• [Problem]:
Strip the pictures and reproduce the rest of the listing exactly.

• [Collected material]:
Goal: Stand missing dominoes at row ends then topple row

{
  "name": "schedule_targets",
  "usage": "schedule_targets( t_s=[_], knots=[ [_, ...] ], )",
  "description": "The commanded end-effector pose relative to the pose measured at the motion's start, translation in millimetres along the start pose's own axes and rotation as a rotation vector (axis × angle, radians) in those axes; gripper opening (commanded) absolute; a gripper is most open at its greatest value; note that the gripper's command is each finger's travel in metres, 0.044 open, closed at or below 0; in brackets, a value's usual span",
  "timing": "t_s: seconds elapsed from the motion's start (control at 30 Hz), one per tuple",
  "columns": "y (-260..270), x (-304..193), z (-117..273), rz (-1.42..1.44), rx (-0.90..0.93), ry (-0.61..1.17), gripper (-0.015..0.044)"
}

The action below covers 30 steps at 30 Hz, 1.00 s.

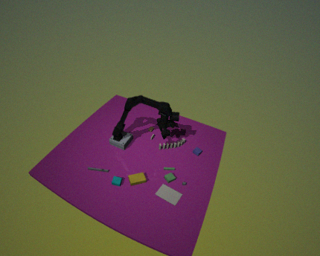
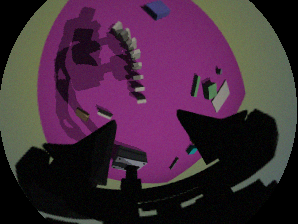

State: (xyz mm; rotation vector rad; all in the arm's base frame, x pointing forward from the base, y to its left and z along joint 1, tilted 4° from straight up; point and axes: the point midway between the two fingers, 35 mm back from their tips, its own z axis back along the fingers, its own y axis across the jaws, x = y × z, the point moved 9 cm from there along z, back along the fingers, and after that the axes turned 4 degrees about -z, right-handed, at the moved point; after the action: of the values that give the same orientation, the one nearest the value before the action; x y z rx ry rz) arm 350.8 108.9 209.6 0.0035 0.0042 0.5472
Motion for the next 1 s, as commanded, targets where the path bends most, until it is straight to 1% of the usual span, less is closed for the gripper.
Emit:
schedule_targets(
  t_s=[0.0, 0.1, 0.17, 0.5, 0.87, 0.97],
  knots=[
    [0.5, -3.1, 6.7, 0.001, 0.006, 0.022, 0.0440],
    [0.5, -3.1, 6.7, 0.001, 0.006, 0.022, 0.0440],
    [3.9, -3.5, 4.9, -0.054, 0.005, 0.022, 0.0440],
    [53.6, -16.1, -22.4, -0.882, 0.001, 0.025, 0.0440],
    [103.3, -43.7, -54.0, -1.809, -0.009, 0.032, 0.0440],
    [113.3, -51.8, -61.2, -1.988, -0.012, 0.034, 0.0440]
  ],
)
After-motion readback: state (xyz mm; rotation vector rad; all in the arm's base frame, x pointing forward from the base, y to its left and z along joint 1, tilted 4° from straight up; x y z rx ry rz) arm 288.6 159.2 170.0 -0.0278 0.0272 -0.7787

• [Task result]:
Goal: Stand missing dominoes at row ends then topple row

{
  "name": "schedule_targets",
  "usage": "schedule_targets( t_s=[_], knots=[ [_, ...] ], )",
  "description": "The commanded end-effector pose relative to the pose measured at the motion's start, translation in millimetres along the start pose's own axes and rotation as a rotation vector (axis × angle, radians) in those axes; gripper opening (commanded) absolute; a gripper is most open at its greatest value; note that the gripper's command is each finger's travel in metres, 0.044 open, closed at or below 0; in brackets, a value's usual span",
  "timing": "t_s: seconds elapsed from the motion's start (control at 30 Hz), one per tuple",
  "columns": "y (-260..270), x (-304..193), z (-117..273), rz (-1.42..1.44), rx (-0.90..0.93), ry (-0.61..1.17), gripper (-0.015..0.044)"
}

The action below covers 30 steps at 30 Hz, 1.00 s.


State: (xyz mm; rotation vector rad; all in the arm's base frame, x pointing forward from the base, y to its left and z along joint 1, tilted 4° from straight up; point and axes: the point midway between the two fingers, 35 mm back from their tips, its own z axis back along the fingers, its own y axis across the jaws, x = y × z, the point moved 9 cm from there along z, back along the fingers, and after that the axes turned 4 degrees about -z, right-handed, at the moved point; after the action: of the values that give the same orientation, the one nearest the value before the action; x y z rx ry rz) arm 350.8 108.9 209.6 0.0035 0.0042 0.5472
Motion for the next 1 s, as commanded, targets where the path bends most, until it is straight to 1% of the usual span, less is closed for the gripper.
Emit:
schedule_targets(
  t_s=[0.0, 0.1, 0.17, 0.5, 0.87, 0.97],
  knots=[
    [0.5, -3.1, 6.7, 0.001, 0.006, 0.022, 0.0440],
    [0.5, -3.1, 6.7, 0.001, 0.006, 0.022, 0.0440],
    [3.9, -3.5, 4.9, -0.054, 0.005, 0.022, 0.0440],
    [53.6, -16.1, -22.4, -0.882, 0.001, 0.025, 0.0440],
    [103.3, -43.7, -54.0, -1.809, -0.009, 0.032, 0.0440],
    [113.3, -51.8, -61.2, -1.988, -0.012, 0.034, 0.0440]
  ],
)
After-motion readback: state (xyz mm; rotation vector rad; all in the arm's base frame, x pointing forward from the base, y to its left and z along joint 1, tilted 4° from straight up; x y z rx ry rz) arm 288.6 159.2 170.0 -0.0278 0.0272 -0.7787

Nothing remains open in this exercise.